### Data provided
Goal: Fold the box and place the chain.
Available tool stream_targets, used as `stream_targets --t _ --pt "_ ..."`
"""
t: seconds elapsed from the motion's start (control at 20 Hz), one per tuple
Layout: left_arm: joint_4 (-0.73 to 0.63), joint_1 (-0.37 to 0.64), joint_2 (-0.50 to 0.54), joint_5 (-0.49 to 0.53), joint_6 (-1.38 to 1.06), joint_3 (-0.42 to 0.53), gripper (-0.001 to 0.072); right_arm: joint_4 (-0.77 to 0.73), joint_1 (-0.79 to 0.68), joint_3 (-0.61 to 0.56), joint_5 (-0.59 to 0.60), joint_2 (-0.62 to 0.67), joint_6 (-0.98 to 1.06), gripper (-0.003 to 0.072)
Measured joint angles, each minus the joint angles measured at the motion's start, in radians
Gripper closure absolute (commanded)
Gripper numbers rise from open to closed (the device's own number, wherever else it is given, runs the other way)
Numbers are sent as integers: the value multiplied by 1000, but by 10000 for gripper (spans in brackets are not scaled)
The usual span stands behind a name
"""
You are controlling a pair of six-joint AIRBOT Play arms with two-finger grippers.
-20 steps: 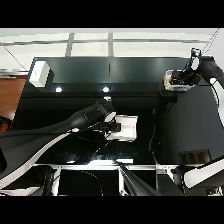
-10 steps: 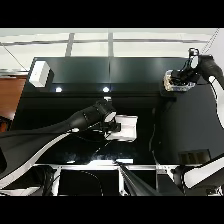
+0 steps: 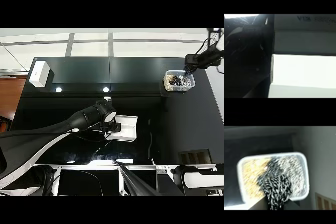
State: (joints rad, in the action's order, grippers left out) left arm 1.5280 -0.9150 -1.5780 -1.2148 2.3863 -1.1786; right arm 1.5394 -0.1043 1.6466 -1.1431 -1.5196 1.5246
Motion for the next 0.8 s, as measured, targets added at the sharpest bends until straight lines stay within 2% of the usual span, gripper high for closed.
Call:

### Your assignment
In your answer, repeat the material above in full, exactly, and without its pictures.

### Answer to the problem
Goal: Fold the box and place the chain.
Available tool stream_targets, used as `stream_targets --t _ --pt "_ ..."`
"""
t: seconds elapsed from the motion's start (control at 20 Hz), one per tuple
Layout: left_arm: joint_4 (-0.73 to 0.63), joint_1 (-0.37 to 0.64), joint_2 (-0.50 to 0.54), joint_5 (-0.49 to 0.53), joint_6 (-1.38 to 1.06), joint_3 (-0.42 to 0.53), gripper (-0.001 to 0.072); right_arm: joint_4 (-0.77 to 0.73), joint_1 (-0.79 to 0.68), joint_3 (-0.61 to 0.56), joint_5 (-0.59 to 0.60), joint_2 (-0.62 to 0.67), joint_6 (-0.98 to 1.06), gripper (-0.003 to 0.072)
Measured joint angles, each minus the joint angles measured at the motion's start, in radians
Gripper closure absolute (commanded)
Gripper numbers rise from open to closed (the device's own number, wherever else it is given, runs the other way)
Numbers are sent as integers: the value multiplied by 1000, but by 10000 for gripper (spans in brackets are not scaled)
The usual span stands behind a name
"""
You are controlling a pair of six-joint AIRBOT Play arms with two-finger grippers.
-20 steps: 
-10 steps: 
+0 steps: 
State: (joints rad, in the action's order, grippers left out) left arm 1.5280 -0.9150 -1.5780 -1.2148 2.3863 -1.1786; right arm 1.5394 -0.1043 1.6466 -1.1431 -1.5196 1.5246
Motion for the next 0.8 s, as measured, targets added at the sharpest bends until straight lines stay within 2% of the usual span, gripper high for closed.
Call:

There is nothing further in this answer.